● **DATA BLOCK**
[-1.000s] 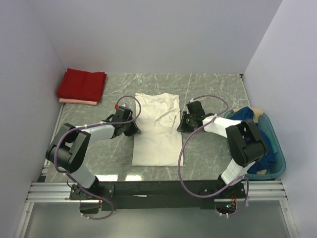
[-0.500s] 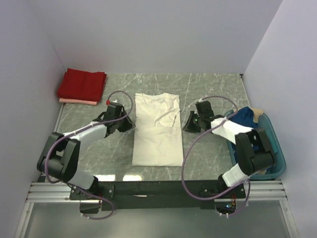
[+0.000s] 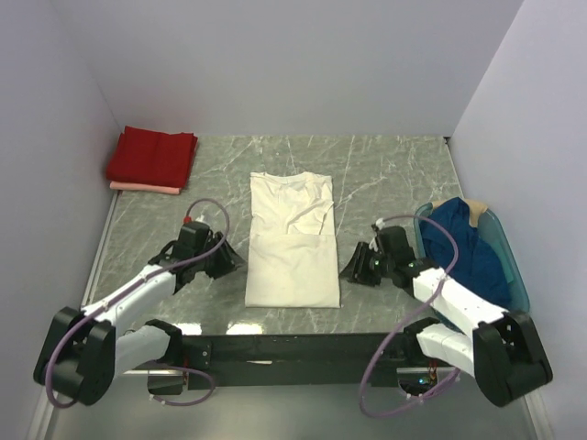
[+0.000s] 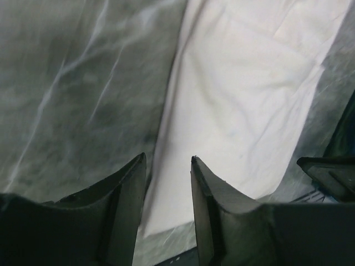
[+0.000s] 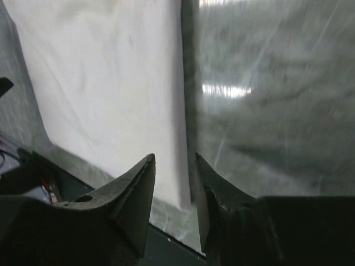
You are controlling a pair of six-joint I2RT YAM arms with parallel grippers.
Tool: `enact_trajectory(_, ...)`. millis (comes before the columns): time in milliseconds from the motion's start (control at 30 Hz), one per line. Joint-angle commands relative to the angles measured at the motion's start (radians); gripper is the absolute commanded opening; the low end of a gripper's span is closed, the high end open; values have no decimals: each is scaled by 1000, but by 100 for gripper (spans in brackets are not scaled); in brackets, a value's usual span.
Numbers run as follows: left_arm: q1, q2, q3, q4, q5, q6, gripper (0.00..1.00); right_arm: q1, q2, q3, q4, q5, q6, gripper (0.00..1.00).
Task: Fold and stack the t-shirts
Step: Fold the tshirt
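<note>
The cream-white t-shirt [image 3: 292,243] lies flat mid-table as a long strip, sleeves folded in. My left gripper [image 3: 227,260] hovers open just off its near-left edge. In the left wrist view the left gripper [image 4: 168,159] has nothing between its fingers, and the cream-white shirt [image 4: 244,94] is beyond them. My right gripper [image 3: 354,268] is open beside the near-right corner. The right wrist view shows the right gripper [image 5: 175,157] empty above the cream-white shirt's edge [image 5: 111,83]. A folded red shirt [image 3: 152,154] rests on a pale pink shirt [image 3: 144,188] at the back left. The dark blue shirt [image 3: 468,252] sits in the basket.
The teal plastic basket [image 3: 519,291] stands at the right edge, close behind my right arm. Grey walls close in the left, back and right sides. The black rail [image 3: 293,348] with the arm bases runs along the near edge.
Both grippers have drawn back from the shirt's middle toward its near corners, sliding along its sides. Their jaws have opened wider. The shirt lies as before.
</note>
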Motion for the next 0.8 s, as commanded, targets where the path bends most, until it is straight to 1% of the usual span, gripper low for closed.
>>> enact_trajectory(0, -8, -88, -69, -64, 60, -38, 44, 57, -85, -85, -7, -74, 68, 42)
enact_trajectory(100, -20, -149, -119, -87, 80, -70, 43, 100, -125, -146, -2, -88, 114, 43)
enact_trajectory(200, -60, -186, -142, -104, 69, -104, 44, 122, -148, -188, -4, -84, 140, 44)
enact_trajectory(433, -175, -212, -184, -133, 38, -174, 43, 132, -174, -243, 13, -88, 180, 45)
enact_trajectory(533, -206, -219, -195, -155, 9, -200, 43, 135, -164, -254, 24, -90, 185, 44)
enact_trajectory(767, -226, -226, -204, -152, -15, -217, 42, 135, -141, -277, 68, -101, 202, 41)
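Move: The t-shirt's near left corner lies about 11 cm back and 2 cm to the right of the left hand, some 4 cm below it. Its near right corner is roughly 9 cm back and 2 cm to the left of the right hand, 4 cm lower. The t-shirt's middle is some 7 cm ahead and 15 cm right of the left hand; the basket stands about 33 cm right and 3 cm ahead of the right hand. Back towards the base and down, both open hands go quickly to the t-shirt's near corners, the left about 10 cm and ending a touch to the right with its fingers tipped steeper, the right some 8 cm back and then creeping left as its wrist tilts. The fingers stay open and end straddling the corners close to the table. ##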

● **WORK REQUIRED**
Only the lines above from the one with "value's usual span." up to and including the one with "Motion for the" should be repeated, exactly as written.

● **SOLUTION**
Tool: `enact_trajectory(_, ...)`. millis (comes before the columns): time in milliseconds from the motion's start (control at 30 Hz), one per line. Joint-angle commands relative to the angles measured at the motion's start (radians); gripper is the absolute commanded opening; the low end of a gripper's span is closed, the high end open; values have no decimals: each is scaled by 1000, but by 100 for gripper (spans in brackets are not scaled); in brackets, a value's usual span.
Numbers run as follows: left_arm: q1, q2, q3, q4, q5, q6, gripper (0.00..1.00); right_arm: q1, q2, q3, q4, q5, q6, gripper (0.00..1.00).
Task: Fold and stack the t-shirts
Step: Fold the tshirt
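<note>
The cream-white t-shirt [image 3: 292,243] lies flat mid-table as a long strip, sleeves folded in. My left gripper [image 3: 227,260] hovers open just off its near-left edge. In the left wrist view the left gripper [image 4: 168,159] has nothing between its fingers, and the cream-white shirt [image 4: 244,94] is beyond them. My right gripper [image 3: 354,268] is open beside the near-right corner. The right wrist view shows the right gripper [image 5: 175,157] empty above the cream-white shirt's edge [image 5: 111,83]. A folded red shirt [image 3: 152,154] rests on a pale pink shirt [image 3: 144,188] at the back left. The dark blue shirt [image 3: 468,252] sits in the basket.
The teal plastic basket [image 3: 519,291] stands at the right edge, close behind my right arm. Grey walls close in the left, back and right sides. The black rail [image 3: 293,348] with the arm bases runs along the near edge.
Both grippers have drawn back from the shirt's middle toward its near corners, sliding along its sides. Their jaws have opened wider. The shirt lies as before.
</note>
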Motion for the next 0.8 s, as commanded, targets where the path bends most, until it is straight to 1% of the usual span, gripper low for closed.

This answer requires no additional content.